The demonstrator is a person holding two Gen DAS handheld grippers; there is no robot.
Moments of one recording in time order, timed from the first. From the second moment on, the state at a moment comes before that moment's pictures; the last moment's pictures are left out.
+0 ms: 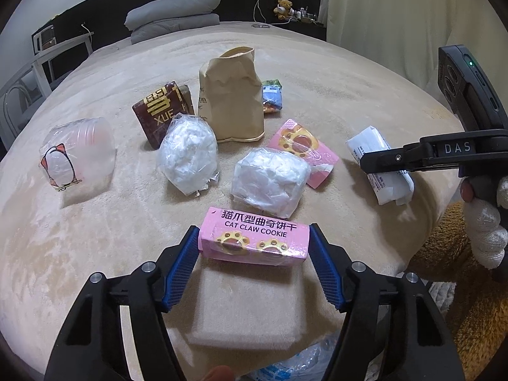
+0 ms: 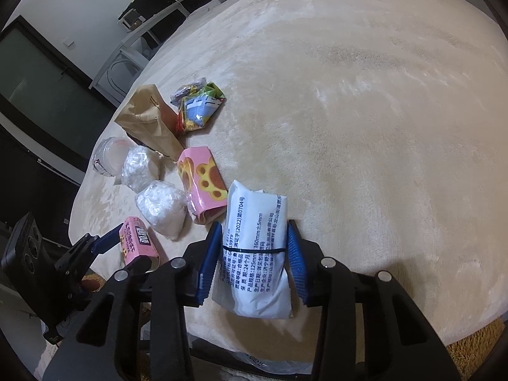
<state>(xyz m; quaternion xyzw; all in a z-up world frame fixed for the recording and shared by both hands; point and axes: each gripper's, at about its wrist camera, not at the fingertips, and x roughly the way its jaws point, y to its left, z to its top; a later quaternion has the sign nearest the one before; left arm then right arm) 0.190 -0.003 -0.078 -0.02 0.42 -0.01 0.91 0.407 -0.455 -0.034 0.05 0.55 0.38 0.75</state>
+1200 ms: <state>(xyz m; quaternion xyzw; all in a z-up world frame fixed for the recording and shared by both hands) 0.071 -0.049 -0.087 -0.10 0.44 -0.04 0.89 0.261 -0.497 -0.043 0.03 0.55 0.44 0.71</state>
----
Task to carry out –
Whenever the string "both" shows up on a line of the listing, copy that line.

Reply –
<state>(xyz m; quaternion xyzw; all in a z-up world frame fixed for the recording and shared by both hands; point and axes: each gripper's, at about its wrist camera, not at the fingertips, and x roughly the way its jaws point, y to its left, z to its top; a later quaternion has the sign nearest the one before; left arm then right arm) 0.190 -0.003 -0.078 -0.02 0.42 -0.01 0.91 0.407 -0.455 -0.034 0.05 0.55 0.38 0.75</state>
+1200 ms: <state>(xyz m; quaternion xyzw; all in a z-up world frame fixed for the recording and shared by both hands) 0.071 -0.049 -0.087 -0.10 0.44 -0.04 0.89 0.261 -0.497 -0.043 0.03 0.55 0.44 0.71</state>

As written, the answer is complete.